● Task to complete
This exercise asks for the entries below to be printed exactly.

*** Opening Information supplied ***

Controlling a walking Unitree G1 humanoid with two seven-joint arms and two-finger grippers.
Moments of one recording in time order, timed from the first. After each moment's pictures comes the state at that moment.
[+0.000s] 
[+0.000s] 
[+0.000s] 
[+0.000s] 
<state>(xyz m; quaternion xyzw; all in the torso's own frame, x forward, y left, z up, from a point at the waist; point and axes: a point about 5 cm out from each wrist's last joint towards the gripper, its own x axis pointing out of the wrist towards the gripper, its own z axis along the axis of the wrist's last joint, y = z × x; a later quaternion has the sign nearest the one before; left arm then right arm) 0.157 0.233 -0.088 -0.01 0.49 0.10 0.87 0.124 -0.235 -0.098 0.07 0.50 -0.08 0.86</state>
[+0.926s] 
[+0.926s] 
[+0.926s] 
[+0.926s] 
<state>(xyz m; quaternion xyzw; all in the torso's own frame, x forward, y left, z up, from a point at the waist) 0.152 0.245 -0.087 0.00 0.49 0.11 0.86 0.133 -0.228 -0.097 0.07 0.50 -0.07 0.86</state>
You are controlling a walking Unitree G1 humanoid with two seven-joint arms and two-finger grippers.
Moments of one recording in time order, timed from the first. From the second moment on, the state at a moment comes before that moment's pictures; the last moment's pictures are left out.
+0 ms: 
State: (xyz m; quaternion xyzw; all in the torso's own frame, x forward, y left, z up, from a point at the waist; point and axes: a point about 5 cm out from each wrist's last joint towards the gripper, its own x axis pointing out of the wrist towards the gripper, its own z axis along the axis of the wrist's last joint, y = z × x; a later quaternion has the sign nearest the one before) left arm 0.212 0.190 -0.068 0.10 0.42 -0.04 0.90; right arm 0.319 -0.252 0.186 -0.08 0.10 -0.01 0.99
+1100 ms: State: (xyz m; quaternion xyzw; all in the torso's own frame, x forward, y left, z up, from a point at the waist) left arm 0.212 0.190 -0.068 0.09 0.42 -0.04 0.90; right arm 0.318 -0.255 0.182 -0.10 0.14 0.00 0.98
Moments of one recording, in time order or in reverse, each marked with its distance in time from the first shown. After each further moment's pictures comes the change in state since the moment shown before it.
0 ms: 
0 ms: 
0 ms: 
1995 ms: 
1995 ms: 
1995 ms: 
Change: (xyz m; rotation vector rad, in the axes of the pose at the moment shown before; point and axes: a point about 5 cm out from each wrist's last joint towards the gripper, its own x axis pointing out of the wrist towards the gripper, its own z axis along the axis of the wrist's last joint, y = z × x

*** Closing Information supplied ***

● Solution for this problem
Controlling a walking Unitree G1 humanoid with two seven-joint arms and two-finger grippers.
Moments of one recording in time order, timed from the first. After each moment's pictures comes the state at that moment.
[+0.000s] 
[+0.000s] 
[+0.000s] 
[+0.000s] 
<state>(xyz m; quaternion xyzw; all in the torso's own frame, x forward, y left, z up, from a point at the waist; point and axes: a point about 5 cm out from each wrist's last joint towards the gripper, its own x axis pointing out of the wrist towards the gripper, its own z axis along the axis of the wrist's last joint, y = z × x; a later quaternion has the sign nearest the one before; left arm then right arm) 0.157 0.233 -0.088 -0.01 0.49 0.10 0.87 0.124 -0.235 -0.098 0.07 0.50 -0.08 0.86</state>
[+0.926s] 
[+0.926s] 
[+0.926s] 
[+0.926s] 
<state>(xyz m; quaternion xyzw; all in the torso's own frame, x forward, y left, z up, from a point at the waist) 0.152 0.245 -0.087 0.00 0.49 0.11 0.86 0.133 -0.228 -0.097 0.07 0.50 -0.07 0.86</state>
You are controlling a walking Unitree G1 humanoid with two seven-joint arms and two-finger grippers.
Moments of one recording in time order, timed from the first. From the second moment on, the state at a moment comes before that moment's pictures; the last moment's pictures are left out.
+0 ms: 
State: (xyz m; quaternion xyzw; all in the torso's own frame, x forward, y left, z up, from a point at the waist; point and axes: a point about 5 cm out from each wrist's last joint towards the gripper, its own x axis pointing out of the wrist towards the gripper, its own z axis along the axis of the wrist's last joint, y = z × x; a later quaternion has the sign nearest the one before) left arm 0.212 0.190 -0.068 0.10 0.42 -0.04 0.90; right arm 0.319 -0.252 0.186 -0.08 0.10 -0.01 0.99
+1100 ms: State: (xyz m; quaternion xyzw; all in the torso's own frame, x forward, y left, z up, from a point at the waist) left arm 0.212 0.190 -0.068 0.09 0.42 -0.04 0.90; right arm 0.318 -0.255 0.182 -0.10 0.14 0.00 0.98
Moments of one recording, in time order or in reverse, each marked with its distance in time from the first shown. After each further moment's pictures comes the change in state since the moment shown before it.
0 ms: 
0 ms: 
0 ms: 
1995 ms: 
1995 ms: 
1995 ms: 
Change: (xyz m; rotation vector rad, in the axes of the pose at the moment shown before; point and axes: a point about 5 cm out from each wrist's last joint towards the gripper, its own x axis pointing out of the wrist towards the gripper, its own z axis along the axis of the wrist's last joint, y = z × x

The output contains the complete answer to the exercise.